Partitions are logical divisions of a cluster's compute resources that group nodes with similar characteristics or purposes. They allow users to target specific hardware types for their workloads.

Why Use Partitions?

Submit CPU-intensive jobs to CPU nodes
Route GPU workloads to specialized GPU hardware
Ensure fair resource allocation across different workload types

Cluster Overview#

The 6045 cluster consists of:

20 compute nodes (CPU)
3 GPU nodes (specialized accelerators)
2 dedicated login node

Available Partitions#

CPU Partition (Default)#

Purpose: General-purpose CPU workloads

Node pool: 20 compute nodes
Default partition: Jobs submitted without specifying a partition will use this
Best for: Traditional computing tasks, sequential processing, memory-intensive workloads

When to Use CPU Partition

Use this partition for standard computational tasks that don't require GPU acceleration, such as data processing, simulations, and general-purpose scripting.

GPU Partition#

Purpose: GPU-accelerated workloads (CUDA, AI/ML, deep learning, etc.)

2 L40s GPU nodes: High-performance GPUs for AI/ML and visualization
1 H100 GPU node: Cutting-edge GPU for the most demanding workloads

GPU Resource Considerations

GPU nodes are shared resources with limited availability. Be mindful of runtime and only request GPU resources when your workload can effectively utilize them.

QoS (Quality of Service)#

Quality of Service (QoS) settings define priority levels, resource limits, and scheduling policies for jobs. QoS controls factors like:

Job priority in the queue
Maximum runtime limits
Resource allocation constraints
Access to specific hardware features

QoS Impact

Different QoS levels can affect how quickly your job starts and how long it can run. Choose the appropriate QoS based on your workload requirements.

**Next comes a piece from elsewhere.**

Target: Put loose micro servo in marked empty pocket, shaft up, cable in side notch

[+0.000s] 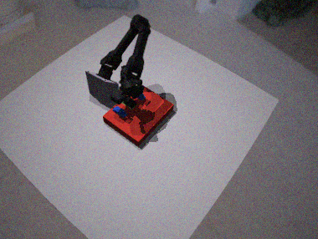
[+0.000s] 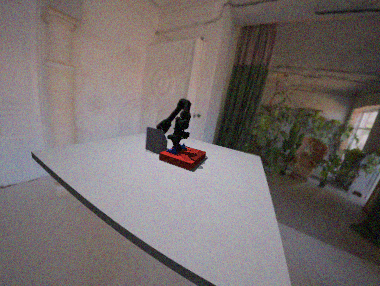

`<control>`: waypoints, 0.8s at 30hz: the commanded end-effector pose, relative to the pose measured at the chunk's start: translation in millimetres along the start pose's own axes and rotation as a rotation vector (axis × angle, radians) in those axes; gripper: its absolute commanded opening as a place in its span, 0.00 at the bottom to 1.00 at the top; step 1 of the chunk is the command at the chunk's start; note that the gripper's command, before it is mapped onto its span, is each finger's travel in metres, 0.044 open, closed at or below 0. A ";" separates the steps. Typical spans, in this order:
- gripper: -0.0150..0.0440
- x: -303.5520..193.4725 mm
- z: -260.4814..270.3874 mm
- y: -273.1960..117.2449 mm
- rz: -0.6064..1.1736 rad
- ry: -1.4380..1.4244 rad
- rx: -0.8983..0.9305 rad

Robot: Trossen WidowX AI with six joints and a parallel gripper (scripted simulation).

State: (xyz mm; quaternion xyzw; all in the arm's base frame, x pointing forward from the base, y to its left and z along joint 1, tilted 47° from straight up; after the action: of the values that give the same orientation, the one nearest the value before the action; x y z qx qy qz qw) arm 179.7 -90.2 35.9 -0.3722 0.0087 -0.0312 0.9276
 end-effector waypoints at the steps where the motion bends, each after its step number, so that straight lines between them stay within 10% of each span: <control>1: 0.25 -0.1 -0.2 3.9 -0.002 0.004 0.002; 17: 0.25 -0.1 0.0 16.4 -0.002 0.004 0.003; 24: 0.57 -0.7 -0.1 13.8 -0.002 0.004 0.003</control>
State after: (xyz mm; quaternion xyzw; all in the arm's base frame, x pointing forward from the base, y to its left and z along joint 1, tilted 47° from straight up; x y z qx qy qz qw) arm 180.0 -80.2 26.5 -0.3712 0.0097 -0.0319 0.9279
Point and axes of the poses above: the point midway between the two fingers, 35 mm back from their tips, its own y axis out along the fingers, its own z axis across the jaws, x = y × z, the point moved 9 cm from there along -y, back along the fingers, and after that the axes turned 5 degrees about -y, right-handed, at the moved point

Quality of Service (QoS) Options#

`normal` (Default)#

Purpose: General workloads

Standard priority
Default QoS for all jobs unless otherwise specified
Suitable for most computational tasks

`gpu`#

Purpose: GPU workloads on the GPU partition

Optimized for GPU-accelerated jobs
Use with the GPU partition for machine learning, CUDA applications, and GPU-intensive tasks

GPU Node Access

GPU nodes are allocated based on research use case. If your workflow requires GPU resources, contact the Cluster Support team at ssc-server-support@lists.uchicago.edu before submitting jobs to a GPU partition. The team will review your use case and configure the appropriate QoS options for your account.

Best Practices#

Choosing the Right Resources

Start with defaults: Unless you need GPUs, the default partition and QoS are appropriate
Test first: Run small test jobs before submitting large-scale workloads
Monitor usage: Check your job's resource utilization to ensure you're requesting appropriate resources
Be specific: Always specify partition and QoS explicitly in your job scripts for clarity and reproducibility

Resource Etiquette

Don't request GPU resources for CPU-only workloads
Release resources promptly when jobs complete
Use appropriate time limits to avoid blocking other users